The Arbitration Legitimacy Stack: Due Process, Explainability, and Enforceability of AI-Augmented Awards in a Post-AGI World
Track: Track 2: Socio-Economical and Future Visions
Keywords: Arbitration Legitimacy Stack, AI-Assisted Award Record (AAR), AI-assisted arbitration, award enforceability, due process, rule-level transparency, inference-level transparency, narrative-level transparency, process evidence, provenance metadata, solver-checkable traces, prompt injection, explanation laundering
TL;DR: As arbitration adopts AI, enforceability will hinge on auditable process, not just outcomes. Proposes a 3-layer legitimacy stack (rule/inference/narrative) and an AI-Assisted Award Record with provenance, traces, and override logs.
Abstract: International commercial arbitration is a private, transnational governance system whose legitimacy rests on a fragile bargain: parties trade public adjudication for speed and expertise, but they still demand due process and an enforceable award.

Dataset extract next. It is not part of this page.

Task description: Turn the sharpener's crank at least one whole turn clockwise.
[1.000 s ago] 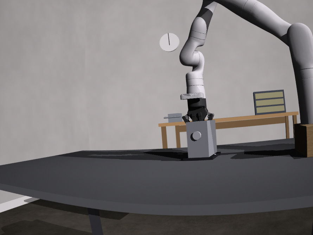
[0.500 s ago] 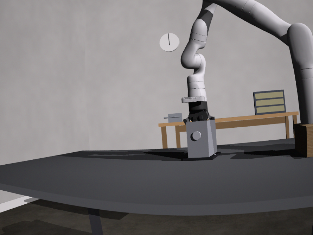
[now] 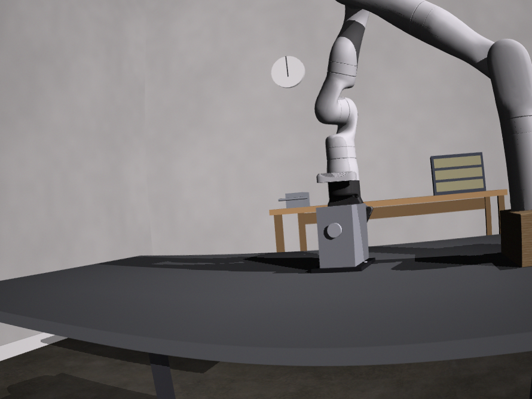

As AI assistance becomes routine in case management, evidence triage, translation, and draft-award generation, enforceability will increasingly hinge on process evidence—what a tribunal can show about how it reached a decision, not just what it decided. We propose the Arbitration Legitimacy Stack, a socio-legal framework that decomposes legitimacy into three auditable layers: (1) rule-level transparency (which rules and instruments were applied), (2) inference-level transparency (inspectable steps from premises to conclusions, ideally machine-checkable for rule-governed determinations), and (3) narrative-level transparency (human-readable reasons that faithfully summarize the inference artifacts). We argue that post-AGI arbitration fails when these layers decouple: fluent narratives can mask untraceable inferences, while formal traces can become unintelligible to parties. To operationalize the stack, we introduce an AI-Assisted Award Record (AAR): a compact bundle containing AI-use disclosure, provenance metadata for evidence operations, solver-checkable traces for formalizable steps (e.g., jurisdiction, admissibility, timelines, costs), and an override log capturing non-delegable human judgment. We sketch confidentiality-preserving disclosure modes and outline a Tiny-Paper-sized research agenda: micro-benchmarks tied to procedural rulebooks, cross-layer faithfulness metrics, and auditability-by-design patterns resilient to prompt-injection and explanation-laundering attacks.
Anonymization: This submission has been anonymized for double-blind review via the removal of identifying information such as names, affiliations, and identifying URLs.